Limitations related to the study design and implementation must be taken into account when applying the findings to health services and clinical care. This study utilized a small sample size considered representative of the current PRIME initiative in Chitwan, Nepal. The psychometrics of the PHQ-9 may differ in other settings. For example, in Ethiopia the psychometric properties of screening tools for postnatal depression differed substantially between urban and rural settings [65]. Similarly, these psychometric properties are for a clinical primary care sample. Psychometrics would need to be adjusted for community-based studies, where the prevalence of depression is expected to be lower. In addition, we employed an alternative validation strategy in which experienced psychosocial workers were trained to administer the CIDI. This is an approach that we have previously employed successfully [40], and extensive training was provided with iterative evaluation of inter-rater reliability to optimize accurate use of the structured diagnostic tool.

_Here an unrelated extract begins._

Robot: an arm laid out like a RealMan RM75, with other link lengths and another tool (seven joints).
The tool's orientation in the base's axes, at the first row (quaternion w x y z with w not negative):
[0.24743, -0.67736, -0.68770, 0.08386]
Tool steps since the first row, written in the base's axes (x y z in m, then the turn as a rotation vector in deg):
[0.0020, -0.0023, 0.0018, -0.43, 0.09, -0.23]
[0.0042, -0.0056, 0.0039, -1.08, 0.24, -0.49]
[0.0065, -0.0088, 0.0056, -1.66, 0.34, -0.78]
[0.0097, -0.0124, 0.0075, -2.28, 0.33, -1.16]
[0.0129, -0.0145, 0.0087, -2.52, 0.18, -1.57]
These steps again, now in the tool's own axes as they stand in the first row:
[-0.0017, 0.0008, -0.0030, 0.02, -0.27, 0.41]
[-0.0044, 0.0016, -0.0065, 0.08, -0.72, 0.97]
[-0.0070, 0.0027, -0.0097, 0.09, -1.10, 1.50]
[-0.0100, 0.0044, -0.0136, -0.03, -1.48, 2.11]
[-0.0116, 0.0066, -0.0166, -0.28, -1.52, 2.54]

An area requiring future study is sensitivity to change. As patients undergo treatment, does the PHQ-9 demonstrate treatment related responses, which has been shown when applying the PHQ-9 in some HIC settings [66]. Piloting is required to determine feasibility and accuracy when auxiliary health staff in a primary care clinic administer the algorithm. The present study does not include evaluation of test-retest reliability of the PHQ-9. Future studies are needed to establish this psychometric property.

Conclusion

Detecting depression in low resource settings is crucial to assure that advances in availability of evidence-based care translate into delivery of care. Depression screening approaches from high-income countries using self-report questionnaires have limited application for populations with low literacy and lack of familiarity with completing such forms. We have shown that primary care workers can address this challenge by employing a stepped screening process with local idioms of distress followed by applying transculturally translated and clinically validated self-report questionnaires. Future research is needed to assess the implementation of similar algorithms in routine primary care in other cross-cultural low-resource settings. This research also points towards the need for more synthesis of standard psychiatric approaches with methods informed by cultural psychiatry and medical anthropology. Such innovations are required to address the high burden of disease due to depression globally.